### EXERCISE GOAL
Nothing but the records, transcribed exactly, should appear in the answer; leave the pictures out.

### PROVIDED MATERIAL
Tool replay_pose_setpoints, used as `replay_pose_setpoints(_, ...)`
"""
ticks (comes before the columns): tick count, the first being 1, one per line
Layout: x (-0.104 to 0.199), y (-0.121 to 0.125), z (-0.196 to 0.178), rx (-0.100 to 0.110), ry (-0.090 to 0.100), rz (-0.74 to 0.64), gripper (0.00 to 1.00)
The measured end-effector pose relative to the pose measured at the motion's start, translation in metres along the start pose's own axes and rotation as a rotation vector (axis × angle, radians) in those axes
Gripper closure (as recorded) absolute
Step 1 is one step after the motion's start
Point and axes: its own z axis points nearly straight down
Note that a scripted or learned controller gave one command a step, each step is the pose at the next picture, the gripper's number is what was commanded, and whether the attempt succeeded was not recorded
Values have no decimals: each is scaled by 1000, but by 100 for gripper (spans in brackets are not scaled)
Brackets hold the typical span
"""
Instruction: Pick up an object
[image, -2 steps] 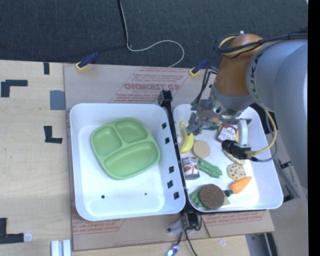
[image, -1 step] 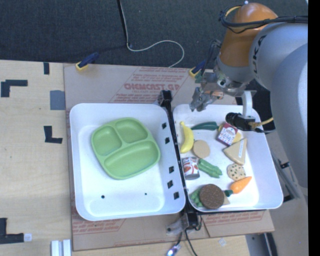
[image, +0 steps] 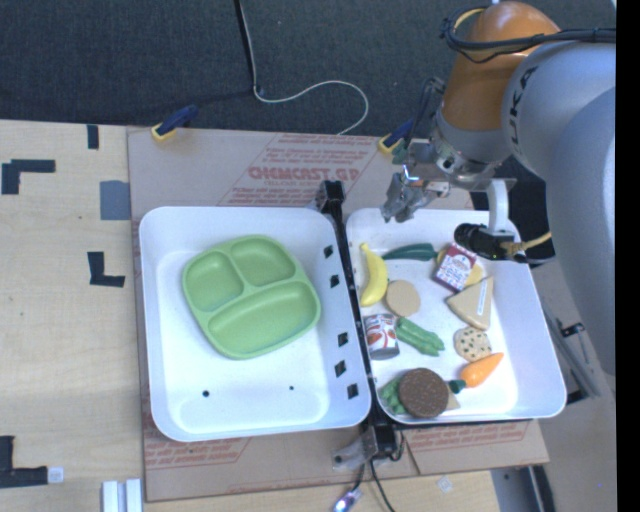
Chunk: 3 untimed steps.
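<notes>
My gripper (image: 400, 207) hangs above the far left corner of the right bin (image: 535, 345), with nothing between its fingers. Below and left of it lies a yellow banana (image: 373, 275), with a green pepper (image: 410, 252) beside it. Nearby sit a tan round cookie (image: 404, 298), a small red carton (image: 455, 267), a cheese wedge (image: 474, 302), a cracker (image: 470, 344), a carrot (image: 481, 369), a green pod (image: 418, 336), a small can (image: 381, 335) and a burger (image: 423, 392).
The left bin (image: 165, 330) holds a green divided plate (image: 250, 294). A black divider (image: 343, 290) runs between the bins. Cardboard lies under both bins, with a white cable (image: 300, 95) on the dark floor behind.
</notes>
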Motion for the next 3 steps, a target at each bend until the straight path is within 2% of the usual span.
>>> replay_pose_setpoints(3, 2, 1, -30, 1, -1, -4, 100)
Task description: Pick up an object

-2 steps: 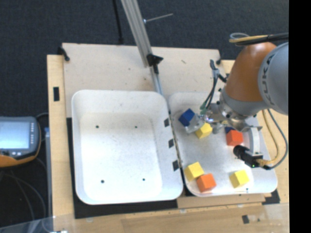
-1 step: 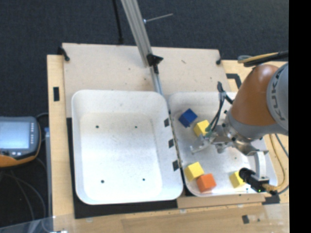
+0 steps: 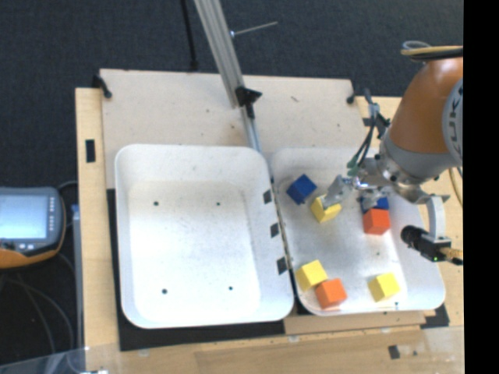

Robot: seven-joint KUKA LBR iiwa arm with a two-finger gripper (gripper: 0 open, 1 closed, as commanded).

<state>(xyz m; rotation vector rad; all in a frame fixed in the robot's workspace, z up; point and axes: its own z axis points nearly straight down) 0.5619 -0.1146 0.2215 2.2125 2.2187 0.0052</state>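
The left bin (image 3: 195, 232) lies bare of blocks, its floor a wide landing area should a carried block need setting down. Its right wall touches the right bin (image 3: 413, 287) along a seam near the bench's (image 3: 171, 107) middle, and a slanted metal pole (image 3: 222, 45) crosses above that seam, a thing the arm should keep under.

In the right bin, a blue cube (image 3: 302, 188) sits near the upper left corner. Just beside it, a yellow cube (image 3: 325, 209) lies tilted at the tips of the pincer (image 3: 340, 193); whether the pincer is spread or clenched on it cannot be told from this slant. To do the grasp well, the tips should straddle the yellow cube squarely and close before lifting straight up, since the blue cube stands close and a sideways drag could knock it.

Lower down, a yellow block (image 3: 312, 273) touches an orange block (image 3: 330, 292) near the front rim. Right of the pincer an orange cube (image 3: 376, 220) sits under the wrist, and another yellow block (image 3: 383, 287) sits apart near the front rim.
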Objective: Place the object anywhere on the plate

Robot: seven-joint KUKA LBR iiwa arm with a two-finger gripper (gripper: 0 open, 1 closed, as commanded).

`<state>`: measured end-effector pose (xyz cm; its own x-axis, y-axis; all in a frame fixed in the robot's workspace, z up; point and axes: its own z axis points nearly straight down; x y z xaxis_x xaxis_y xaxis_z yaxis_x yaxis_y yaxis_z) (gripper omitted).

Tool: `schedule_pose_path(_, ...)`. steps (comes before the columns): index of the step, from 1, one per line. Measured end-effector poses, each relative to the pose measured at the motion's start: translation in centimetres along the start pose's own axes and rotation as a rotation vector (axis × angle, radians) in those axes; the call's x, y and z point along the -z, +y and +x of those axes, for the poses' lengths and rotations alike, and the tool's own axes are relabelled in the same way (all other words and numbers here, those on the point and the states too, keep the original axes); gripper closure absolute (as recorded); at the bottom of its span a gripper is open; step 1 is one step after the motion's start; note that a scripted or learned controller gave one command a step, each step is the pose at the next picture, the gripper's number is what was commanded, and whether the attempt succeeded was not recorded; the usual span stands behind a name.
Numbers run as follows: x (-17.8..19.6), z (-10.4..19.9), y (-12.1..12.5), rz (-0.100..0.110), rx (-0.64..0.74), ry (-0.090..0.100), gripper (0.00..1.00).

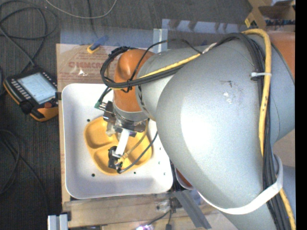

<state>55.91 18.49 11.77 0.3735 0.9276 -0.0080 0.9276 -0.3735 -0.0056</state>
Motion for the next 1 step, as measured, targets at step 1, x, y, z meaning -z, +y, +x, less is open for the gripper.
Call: schedule_pose_path(1, 2.54, -4.25, 6.71, -0.002, -0.031, 0.003, 1.0)
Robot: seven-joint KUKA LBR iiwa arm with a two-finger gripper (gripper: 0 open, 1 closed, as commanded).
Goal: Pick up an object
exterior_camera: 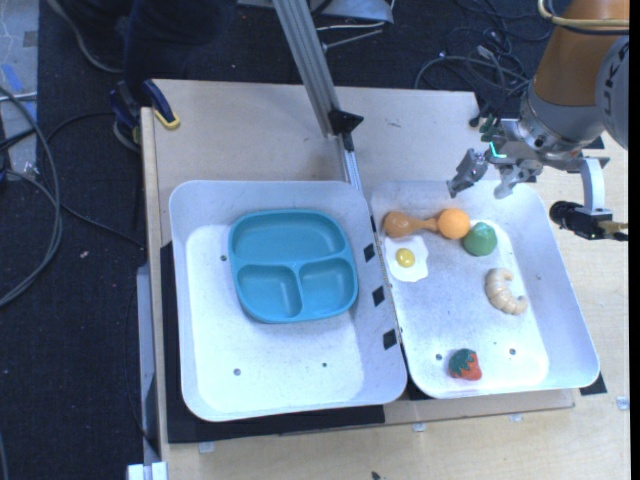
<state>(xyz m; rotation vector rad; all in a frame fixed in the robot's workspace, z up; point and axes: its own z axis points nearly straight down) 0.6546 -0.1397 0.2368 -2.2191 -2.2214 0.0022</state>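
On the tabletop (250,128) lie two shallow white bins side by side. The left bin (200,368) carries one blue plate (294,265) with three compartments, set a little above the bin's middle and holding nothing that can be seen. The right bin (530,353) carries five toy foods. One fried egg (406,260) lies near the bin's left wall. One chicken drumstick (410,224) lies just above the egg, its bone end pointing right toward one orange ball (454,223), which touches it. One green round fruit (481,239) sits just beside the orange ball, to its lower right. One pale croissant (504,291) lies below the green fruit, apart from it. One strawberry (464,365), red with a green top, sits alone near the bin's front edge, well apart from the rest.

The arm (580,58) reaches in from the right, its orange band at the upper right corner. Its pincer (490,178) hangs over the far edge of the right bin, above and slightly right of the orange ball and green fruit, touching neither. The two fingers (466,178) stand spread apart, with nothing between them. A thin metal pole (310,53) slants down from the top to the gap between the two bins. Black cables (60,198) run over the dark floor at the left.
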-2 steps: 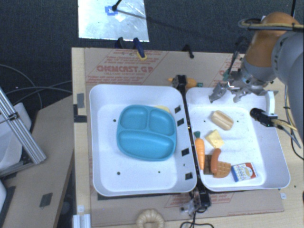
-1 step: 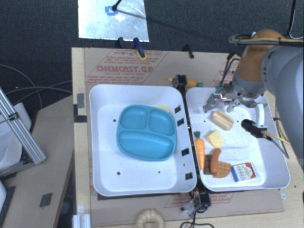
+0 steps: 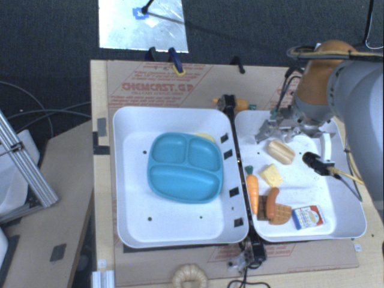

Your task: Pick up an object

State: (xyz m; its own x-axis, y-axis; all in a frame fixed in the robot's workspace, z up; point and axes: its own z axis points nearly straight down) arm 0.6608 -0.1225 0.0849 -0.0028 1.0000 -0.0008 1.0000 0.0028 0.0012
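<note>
1. The arm reached in from the right edge of the frame. Its bulk covered the upper right corner of the right bin, so I could not see what lay under it.
2. The left bin held a blue divided plate. A yellow thing showed past the plate's upper edge, too hidden for me to name.
3. The gripper hung over the upper part of the right bin. Its fingers looked apart with nothing between them, though the bare metal made the tips hard to read.
4. The bread roll lay just below the gripper in the frame, and I took it as the likeliest pick. I could not tell whether the two were touching. Being rounded, it could roll or squirt out if the fingers closed off-centre.
5. The cheese block sat near the roll's lower side. A descent drifting that way might nudge both and grip neither.
6. The carrot lay along the bin's left wall, which I judged left little room for a finger.
7. The sausage and the brown biscuit touched, with a small carton beside them whose print was too small to read.
</note>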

### ANSWER TO THIS EXERCISE
Tool replay_pose_setpoints, used as `replay_pose_setpoints(_, ...)`
"""
ticks (comes before the columns): tick count, the first being 1, one per line
Layout: x (-0.104 to 0.199), y (-0.121 to 0.125), z (-0.196 to 0.178), rx (-0.100 to 0.110), ry (-0.090 to 0.100), rz (-0.74 to 0.64), gripper (0.00 to 1.00)
The measured end-effector pose relative to the pose measured at the motion's start, translation in metres along the start pose's own axes and rotation as a rotation vector (axis × angle, radians) in those axes
Gripper closure (as recorded) absolute
Step 1 is one step after the motion's start
Point and axes: its own z axis points nearly straight down
Note that a scripted or learned controller gave one command a step, each step is the pose at the next picture, the gripper's number is what was commanded, and whether the attempt succeeded was not recorded
Values have no decimals: each is scaled by 1000, but by 100 for gripper (spans in brackets are not scaled)
Brackets hold the typical span
"""
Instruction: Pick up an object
[image, -2 steps] 
[image, -1 step] 
[image, +0 steps] 
Chunk: 3 untimed steps.
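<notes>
My gripper (image: 400, 207) hangs above the far left corner of the right bin (image: 535, 345), with nothing between its fingers. Below and left of it lies a yellow banana (image: 373, 275), with a green pepper (image: 410, 252) beside it. Nearby sit a tan round cookie (image: 404, 298), a small red carton (image: 455, 267), a cheese wedge (image: 474, 302), a cracker (image: 470, 344), a carrot (image: 481, 369), a green pod (image: 418, 336), a small can (image: 381, 335) and a burger (image: 423, 392).
The left bin (image: 165, 330) holds a green divided plate (image: 250, 294). A black divider (image: 343, 290) runs between the bins. Cardboard lies under both bins, with a white cable (image: 300, 95) on the dark floor behind.
</notes>
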Motion for the next 3 steps, a target at each bend until the straight path is within 2% of the usual span.
>>> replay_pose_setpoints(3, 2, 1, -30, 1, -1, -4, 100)
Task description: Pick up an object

-2 steps: 
-1 step: 
+0 steps: 

Robot: seven-joint KUKA LBR iiwa arm with a two-finger gripper (gripper: 0 open, 1 closed, as commanded).

<state>(xyz m; rotation vector rad; all in a frame fixed in the robot's workspace, z up; point and axes: its own z axis points nearly straight down) 0.5619 -0.1146 0.2215 2.2125 2.2187 0.0052</state>
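The left bin (image 3: 195, 232) lies bare of blocks, its floor a wide landing area should a carried block need setting down. Its right wall touches the right bin (image 3: 413, 287) along a seam near the bench's (image 3: 171, 107) middle, and a slanted metal pole (image 3: 222, 45) crosses above that seam, a thing the arm should keep under.

In the right bin, a blue cube (image 3: 302, 188) sits near the upper left corner. Just beside it, a yellow cube (image 3: 325, 209) lies tilted at the tips of the pincer (image 3: 340, 193); whether the pincer is spread or clenched on it cannot be told from this slant. To do the grasp well, the tips should straddle the yellow cube squarely and close before lifting straight up, since the blue cube stands close and a sideways drag could knock it.

Lower down, a yellow block (image 3: 312, 273) touches an orange block (image 3: 330, 292) near the front rim. Right of the pincer an orange cube (image 3: 376, 220) sits under the wrist, and another yellow block (image 3: 383, 287) sits apart near the front rim.
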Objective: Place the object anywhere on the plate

Robot: seven-joint KUKA LBR iiwa arm with a two-finger gripper (gripper: 0 open, 1 closed, as commanded).

`<state>`: measured end-effector pose (xyz cm; its own x-axis, y-axis; all in a frame fixed in the robot's workspace, z up; point and axes: its own z axis points nearly straight down; x y z xaxis_x xaxis_y xaxis_z yaxis_x yaxis_y yaxis_z) (gripper omitted).

Tool: `schedule_pose_path(_, ...)`. steps (comes before the columns): index of the step, from 1, one per line. Measured end-effector poses, each relative to the pose measured at the motion's start: translation in centimetres along the start pose's own axes and rotation as a rotation vector (axis × angle, radians) in those axes; the call's x, y and z point along the -z, +y and +x of those axes, for the poses' lengths and rotations alike, and the tool's own axes are relabelled in the same way (all other words and numbers here, those on the point and the states too, keep the original axes); gripper closure absolute (as recorded); at the bottom of its span a gripper is open; step 1 is one step after the motion's start; note that a scripted or learned controller gave one command a step, each step is the pose at the next picture, the gripper's number is what was commanded, and whether the attempt succeeded was not recorded; the usual span stands behind a name.
Numbers run as follows: x (-17.8..19.6), z (-10.4..19.9), y (-12.1..12.5), rz (-0.100..0.110), rx (-0.64..0.74), ry (-0.090..0.100), gripper (0.00..1.00).


<state>55.91 18.49 11.77 0.3735 0.9276 -0.0080 0.9276 -0.3735 -0.0056</state>
Motion for the next 1 step, as measured, targets at step 1, x, y, z meaning -z, +y, +x, less is open for the gripper.
Call: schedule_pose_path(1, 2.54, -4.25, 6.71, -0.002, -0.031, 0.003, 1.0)
Robot: seven-joint KUKA LBR iiwa arm with a two-finger gripper (gripper: 0 open, 1 closed, as commanded).
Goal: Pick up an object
exterior_camera: 
<state>(xyz m; rotation vector rad; all in a frame fixed in the robot's workspace, z up; point and axes: its own z axis points nearly straight down) 0.6546 -0.1397 0.2368 -2.2191 -2.2214 0.0022</state>
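On the tabletop (250,128) lie two shallow white bins side by side. The left bin (200,368) carries one blue plate (294,265) with three compartments, set a little above the bin's middle and holding nothing that can be seen. The right bin (530,353) carries five toy foods. One fried egg (406,260) lies near the bin's left wall. One chicken drumstick (410,224) lies just above the egg, its bone end pointing right toward one orange ball (454,223), which touches it. One green round fruit (481,239) sits just beside the orange ball, to its lower right. One pale croissant (504,291) lies below the green fruit, apart from it. One strawberry (464,365), red with a green top, sits alone near the bin's front edge, well apart from the rest.

The arm (580,58) reaches in from the right, its orange band at the upper right corner. Its pincer (490,178) hangs over the far edge of the right bin, above and slightly right of the orange ball and green fruit, touching neither. The two fingers (466,178) stand spread apart, with nothing between them. A thin metal pole (310,53) slants down from the top to the gap between the two bins. Black cables (60,198) run over the dark floor at the left.
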-2 steps: 
-1 step: 
+0 steps: 

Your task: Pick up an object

State: (xyz m; its own x-axis, y-axis; all in a frame fixed in the robot's workspace, z up; point and axes: its own z axis points nearly straight down) arm 0.6608 -0.1225 0.0849 -0.0028 1.0000 -0.0008 1.0000 0.0028 0.0012
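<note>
1. The arm reached in from the right edge of the frame. Its bulk covered the upper right corner of the right bin, so I could not see what lay under it.
2. The left bin held a blue divided plate. A yellow thing showed past the plate's upper edge, too hidden for me to name.
3. The gripper hung over the upper part of the right bin. Its fingers looked apart with nothing between them, though the bare metal made the tips hard to read.
4. The bread roll lay just below the gripper in the frame, and I took it as the likeliest pick. I could not tell whether the two were touching. Being rounded, it could roll or squirt out if the fingers closed off-centre.
5. The cheese block sat near the roll's lower side. A descent drifting that way might nudge both and grip neither.
6. The carrot lay along the bin's left wall, which I judged left little room for a finger.
7. The sausage and the brown biscuit touched, with a small carton beside them whose print was too small to read.
</note>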

Nothing further is needed to complete this exercise.